WHAT YOU WILL DO: All entries below must be reproduced without a single change.

________________

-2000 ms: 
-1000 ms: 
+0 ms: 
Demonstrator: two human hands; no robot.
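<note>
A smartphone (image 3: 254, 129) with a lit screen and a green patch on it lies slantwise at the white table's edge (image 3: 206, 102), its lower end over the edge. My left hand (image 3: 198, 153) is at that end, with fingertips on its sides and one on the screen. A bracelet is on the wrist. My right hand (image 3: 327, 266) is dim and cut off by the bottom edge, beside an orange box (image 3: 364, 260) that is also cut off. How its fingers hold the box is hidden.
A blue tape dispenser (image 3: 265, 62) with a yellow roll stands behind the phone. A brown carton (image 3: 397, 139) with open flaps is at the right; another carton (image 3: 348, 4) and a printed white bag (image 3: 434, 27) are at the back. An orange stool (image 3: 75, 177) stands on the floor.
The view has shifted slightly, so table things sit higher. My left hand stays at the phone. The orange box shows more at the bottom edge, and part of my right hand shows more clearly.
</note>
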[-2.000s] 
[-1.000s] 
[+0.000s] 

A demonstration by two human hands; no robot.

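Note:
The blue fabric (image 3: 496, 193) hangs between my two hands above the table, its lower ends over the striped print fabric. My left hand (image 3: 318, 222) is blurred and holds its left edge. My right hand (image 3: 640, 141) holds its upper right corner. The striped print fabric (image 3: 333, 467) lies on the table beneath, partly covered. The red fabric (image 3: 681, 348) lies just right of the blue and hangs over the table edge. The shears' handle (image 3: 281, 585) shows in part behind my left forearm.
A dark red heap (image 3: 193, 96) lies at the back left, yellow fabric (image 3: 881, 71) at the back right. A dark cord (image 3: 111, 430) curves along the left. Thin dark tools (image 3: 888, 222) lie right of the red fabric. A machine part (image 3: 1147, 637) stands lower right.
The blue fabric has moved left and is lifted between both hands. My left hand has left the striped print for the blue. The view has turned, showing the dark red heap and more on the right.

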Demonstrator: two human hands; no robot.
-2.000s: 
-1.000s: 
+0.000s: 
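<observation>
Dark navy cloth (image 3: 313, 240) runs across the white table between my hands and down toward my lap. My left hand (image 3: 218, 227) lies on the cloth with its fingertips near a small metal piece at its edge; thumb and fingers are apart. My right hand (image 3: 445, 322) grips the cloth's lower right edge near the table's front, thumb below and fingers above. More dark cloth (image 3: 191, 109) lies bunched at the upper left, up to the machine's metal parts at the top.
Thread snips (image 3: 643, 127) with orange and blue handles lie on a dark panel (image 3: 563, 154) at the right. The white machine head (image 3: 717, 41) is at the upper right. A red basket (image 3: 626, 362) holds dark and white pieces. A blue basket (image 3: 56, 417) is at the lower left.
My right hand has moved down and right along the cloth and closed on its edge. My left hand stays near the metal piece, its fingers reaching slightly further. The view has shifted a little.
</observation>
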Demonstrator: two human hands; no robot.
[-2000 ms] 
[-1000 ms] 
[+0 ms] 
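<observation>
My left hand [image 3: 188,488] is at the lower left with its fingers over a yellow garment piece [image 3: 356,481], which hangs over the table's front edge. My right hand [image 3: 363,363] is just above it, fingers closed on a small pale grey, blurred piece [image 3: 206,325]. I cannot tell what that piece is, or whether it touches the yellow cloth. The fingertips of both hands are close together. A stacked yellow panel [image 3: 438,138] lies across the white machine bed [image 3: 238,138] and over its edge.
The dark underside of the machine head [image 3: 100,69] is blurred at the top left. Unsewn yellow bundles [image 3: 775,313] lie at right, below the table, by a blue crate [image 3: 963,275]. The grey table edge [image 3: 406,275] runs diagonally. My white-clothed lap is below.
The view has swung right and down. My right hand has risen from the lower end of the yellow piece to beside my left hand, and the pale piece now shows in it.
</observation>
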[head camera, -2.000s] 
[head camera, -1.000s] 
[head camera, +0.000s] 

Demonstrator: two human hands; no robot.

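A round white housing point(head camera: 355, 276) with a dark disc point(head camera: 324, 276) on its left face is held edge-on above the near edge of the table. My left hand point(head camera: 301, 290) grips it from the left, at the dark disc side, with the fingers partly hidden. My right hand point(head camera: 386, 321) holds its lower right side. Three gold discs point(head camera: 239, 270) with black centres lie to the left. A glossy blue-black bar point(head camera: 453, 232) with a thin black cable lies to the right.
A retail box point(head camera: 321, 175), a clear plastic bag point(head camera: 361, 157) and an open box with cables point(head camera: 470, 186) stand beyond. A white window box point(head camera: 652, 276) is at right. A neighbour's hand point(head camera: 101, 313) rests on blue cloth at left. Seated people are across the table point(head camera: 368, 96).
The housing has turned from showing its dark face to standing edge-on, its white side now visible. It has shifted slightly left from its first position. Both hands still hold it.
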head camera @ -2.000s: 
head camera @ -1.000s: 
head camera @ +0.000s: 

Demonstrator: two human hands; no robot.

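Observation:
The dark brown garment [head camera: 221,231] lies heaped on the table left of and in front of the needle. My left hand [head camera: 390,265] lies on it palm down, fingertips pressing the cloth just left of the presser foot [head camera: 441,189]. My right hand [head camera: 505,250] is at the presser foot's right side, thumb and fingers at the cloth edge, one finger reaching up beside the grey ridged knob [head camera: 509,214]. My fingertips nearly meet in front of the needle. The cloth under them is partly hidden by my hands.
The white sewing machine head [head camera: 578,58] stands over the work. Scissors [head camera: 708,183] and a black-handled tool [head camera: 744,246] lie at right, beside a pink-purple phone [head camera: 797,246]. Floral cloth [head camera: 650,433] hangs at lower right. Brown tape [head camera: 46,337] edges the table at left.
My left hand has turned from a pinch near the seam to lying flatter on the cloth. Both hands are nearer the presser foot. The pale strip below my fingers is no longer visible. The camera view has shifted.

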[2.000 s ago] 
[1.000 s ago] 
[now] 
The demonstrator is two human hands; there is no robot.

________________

EXERCISE ANSWER:
-2000 ms: 
-1000 ms: 
+0 ms: 
Demonstrator: two human hands; no robot.
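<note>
A smartphone (image 3: 254, 129) with a lit screen and a green patch on it lies slantwise at the white table's edge (image 3: 206, 102), its lower end over the edge. My left hand (image 3: 198, 153) is at that end, with fingertips on its sides and one on the screen. A bracelet is on the wrist. My right hand (image 3: 327, 266) is dim and cut off by the bottom edge, beside an orange box (image 3: 364, 260) that is also cut off. How its fingers hold the box is hidden.
A blue tape dispenser (image 3: 265, 62) with a yellow roll stands behind the phone. A brown carton (image 3: 397, 139) with open flaps is at the right; another carton (image 3: 348, 4) and a printed white bag (image 3: 434, 27) are at the back. An orange stool (image 3: 75, 177) stands on the floor.
The view has shifted slightly, so table things sit higher. My left hand stays at the phone. The orange box shows more at the bottom edge, and part of my right hand shows more clearly.
</note>
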[-2.000s] 
[-1.000s] 
[+0.000s] 

A demonstration by two human hands; no robot.

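Note:
The blue fabric (image 3: 496, 193) hangs between my two hands above the table, its lower ends over the striped print fabric. My left hand (image 3: 318, 222) is blurred and holds its left edge. My right hand (image 3: 640, 141) holds its upper right corner. The striped print fabric (image 3: 333, 467) lies on the table beneath, partly covered. The red fabric (image 3: 681, 348) lies just right of the blue and hangs over the table edge. The shears' handle (image 3: 281, 585) shows in part behind my left forearm.
A dark red heap (image 3: 193, 96) lies at the back left, yellow fabric (image 3: 881, 71) at the back right. A dark cord (image 3: 111, 430) curves along the left. Thin dark tools (image 3: 888, 222) lie right of the red fabric. A machine part (image 3: 1147, 637) stands lower right.
The blue fabric has moved left and is lifted between both hands. My left hand has left the striped print for the blue. The view has turned, showing the dark red heap and more on the right.
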
Demonstrator: two human hands; no robot.
-2.000s: 
-1.000s: 
+0.000s: 
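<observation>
Dark navy cloth (image 3: 313, 240) runs across the white table between my hands and down toward my lap. My left hand (image 3: 218, 227) lies on the cloth with its fingertips near a small metal piece at its edge; thumb and fingers are apart. My right hand (image 3: 445, 322) grips the cloth's lower right edge near the table's front, thumb below and fingers above. More dark cloth (image 3: 191, 109) lies bunched at the upper left, up to the machine's metal parts at the top.
Thread snips (image 3: 643, 127) with orange and blue handles lie on a dark panel (image 3: 563, 154) at the right. The white machine head (image 3: 717, 41) is at the upper right. A red basket (image 3: 626, 362) holds dark and white pieces. A blue basket (image 3: 56, 417) is at the lower left.
My right hand has moved down and right along the cloth and closed on its edge. My left hand stays near the metal piece, its fingers reaching slightly further. The view has shifted a little.
</observation>
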Demonstrator: two human hands; no robot.
[-2000 ms] 
[-1000 ms] 
[+0 ms] 
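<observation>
My left hand [image 3: 188,488] is at the lower left with its fingers over a yellow garment piece [image 3: 356,481], which hangs over the table's front edge. My right hand [image 3: 363,363] is just above it, fingers closed on a small pale grey, blurred piece [image 3: 206,325]. I cannot tell what that piece is, or whether it touches the yellow cloth. The fingertips of both hands are close together. A stacked yellow panel [image 3: 438,138] lies across the white machine bed [image 3: 238,138] and over its edge.
The dark underside of the machine head [image 3: 100,69] is blurred at the top left. Unsewn yellow bundles [image 3: 775,313] lie at right, below the table, by a blue crate [image 3: 963,275]. The grey table edge [image 3: 406,275] runs diagonally. My white-clothed lap is below.
The view has swung right and down. My right hand has risen from the lower end of the yellow piece to beside my left hand, and the pale piece now shows in it.
</observation>
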[head camera, -2.000s] 
[head camera, -1.000s] 
[head camera, +0.000s] 

Demonstrator: two human hands; no robot.

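A round white housing point(head camera: 355, 276) with a dark disc point(head camera: 324, 276) on its left face is held edge-on above the near edge of the table. My left hand point(head camera: 301, 290) grips it from the left, at the dark disc side, with the fingers partly hidden. My right hand point(head camera: 386, 321) holds its lower right side. Three gold discs point(head camera: 239, 270) with black centres lie to the left. A glossy blue-black bar point(head camera: 453, 232) with a thin black cable lies to the right.
A retail box point(head camera: 321, 175), a clear plastic bag point(head camera: 361, 157) and an open box with cables point(head camera: 470, 186) stand beyond. A white window box point(head camera: 652, 276) is at right. A neighbour's hand point(head camera: 101, 313) rests on blue cloth at left. Seated people are across the table point(head camera: 368, 96).
The housing has turned from showing its dark face to standing edge-on, its white side now visible. It has shifted slightly left from its first position. Both hands still hold it.
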head camera @ -2.000s: 
head camera @ -1.000s: 
head camera @ +0.000s: 

Demonstrator: two human hands; no robot.

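Observation:
The dark brown garment [head camera: 221,231] lies heaped on the table left of and in front of the needle. My left hand [head camera: 390,265] lies on it palm down, fingertips pressing the cloth just left of the presser foot [head camera: 441,189]. My right hand [head camera: 505,250] is at the presser foot's right side, thumb and fingers at the cloth edge, one finger reaching up beside the grey ridged knob [head camera: 509,214]. My fingertips nearly meet in front of the needle. The cloth under them is partly hidden by my hands.
The white sewing machine head [head camera: 578,58] stands over the work. Scissors [head camera: 708,183] and a black-handled tool [head camera: 744,246] lie at right, beside a pink-purple phone [head camera: 797,246]. Floral cloth [head camera: 650,433] hangs at lower right. Brown tape [head camera: 46,337] edges the table at left.
My left hand has turned from a pinch near the seam to lying flatter on the cloth. Both hands are nearer the presser foot. The pale strip below my fingers is no longer visible. The camera view has shifted.
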
[2.000 s ago] 
[1.000 s ago] 
[now] 
The demonstrator is two human hands; there is no robot.

This answer leaves nothing further to address.